The PFF 101, No. 8: LeSean McCoy
If there was a player who benefitted from a new coach in 2013 is was LeSean McCoy. Always seen as a shifty runner, he blossomed into far more of an every down threat and workhorse within Chip Kelly’s offense without taking a dramatic increase in pounding.
In his first season within the new system McCoy averaged over five yards a carry for the second time in his career despite a new high in carries. McCoy rushed the ball more than 300 times for the first time in his career, adding 41 attempts to his previous career high. He saw a corresponding jump in yardage, topping 1,600 to go along with his nine touchdowns on the ground and another two as a receiver. In all, McCoy accounted for 2,146 from scrimmage and 11 scores as he found himself as the keystone of the new offense.
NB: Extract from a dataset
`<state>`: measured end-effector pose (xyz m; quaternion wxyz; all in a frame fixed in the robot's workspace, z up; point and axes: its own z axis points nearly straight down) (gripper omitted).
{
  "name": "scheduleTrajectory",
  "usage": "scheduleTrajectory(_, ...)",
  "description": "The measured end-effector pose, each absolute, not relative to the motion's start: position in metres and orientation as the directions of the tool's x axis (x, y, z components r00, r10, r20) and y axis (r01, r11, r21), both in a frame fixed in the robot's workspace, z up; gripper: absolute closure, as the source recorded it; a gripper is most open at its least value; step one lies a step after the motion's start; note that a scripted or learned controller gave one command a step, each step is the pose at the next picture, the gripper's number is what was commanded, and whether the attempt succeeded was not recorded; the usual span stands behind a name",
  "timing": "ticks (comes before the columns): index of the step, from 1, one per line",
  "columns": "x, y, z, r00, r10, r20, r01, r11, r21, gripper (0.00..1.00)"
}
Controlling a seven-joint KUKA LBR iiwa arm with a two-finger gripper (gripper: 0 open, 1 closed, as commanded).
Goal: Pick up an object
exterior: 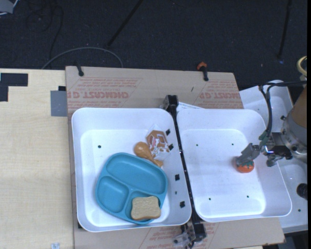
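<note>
The right bin (pixel 223 191) holds one small orange thing (pixel 244 167), lying near its right wall. The tool (pixel 248 157) sits right on top of it, touching, but whether it is apart or clamped I cannot tell. The thing looks unlifted — the reach seems done, the pick not yet.

Right bin (pixel 223 201) floor mostly bare; small orange object (pixel 244 166) near right wall. Left bin (pixel 85 170) crowded by blue tray (pixel 122 183).

Blue tray (pixel 125 183), tan bread (pixel 145 208) — small object (pixel 244 166) seemingly orange-red, white bins (pixel 225 123).
</note>
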<state>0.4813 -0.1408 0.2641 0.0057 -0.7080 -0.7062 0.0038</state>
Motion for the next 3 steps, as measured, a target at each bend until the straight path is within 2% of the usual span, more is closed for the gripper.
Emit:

It wasn’t just in base statistics that McCoy saw a big jump in play. The extra space that Kelly’s system afforded him allowed him to do so much more with the ball in his hands and the grading at PFF reflects that. He led the league with a +31.0 overall grade, which is more than three times his previous best mark over a season.
The eight additional missed tackles forced by McCoy meant that his season tally of 57 was his career best mark as well. Everybody knew that McCoy was one of the league’s most exciting running backs, but within that Chip Kelly offense he proved he can be one of the best as well, forming a formidable rushing attack for the Eagles.
Best Game: Week 16 vs. Chicago (+5.1)
You might expect that McCoy’s best game of the season was the 29-carry, 217-yard performance against the Lions, and while that was one of his best-graded games when it came to running the ball alone, it was his work in the passing game that helped swing the balance towards the Bears game.
McCoy carried the ball 18 times for 133 yards in this game, scoring two touchdowns in the process and forcing four missed tackles in the process, but he also chipped in by catching all six passes thrown his way for another 64 yards and forcing four more missed tackles.
His move for this touchdown sums up what McCoy brings to the table. When the blocks collapse to his right he hesitates before spinning around an unblocked Julius Peppers and then outrunning a couple of Chicago defenders to the end zone in a run that brings up memories of Barry Sanders.
Key Stat: Forced 75 total missed tackles, second only to Marshawn Lynch
We all know that McCoy is an elusive runner, but players that power through tackles with regularity tend to force misses at a greater rate than those that simply try and avoid them. McCoy has always made people miss, but this season he took that to a new level and really exploited the additional space Kelly’s spread offense created. As a runner alone he made 57 people miss and added another 18 as a receiving threat out of the backfield.
This was LeSean McCoy’s best season in the NFL and he is the perfect back for the new regime in Philadelphia. He deserved his spot atop the running back rankings this year and the level of performance he produced is worth a spot inside the top 10 of this list.
LeSean McCoy is No. 8 in the PFF Top 101.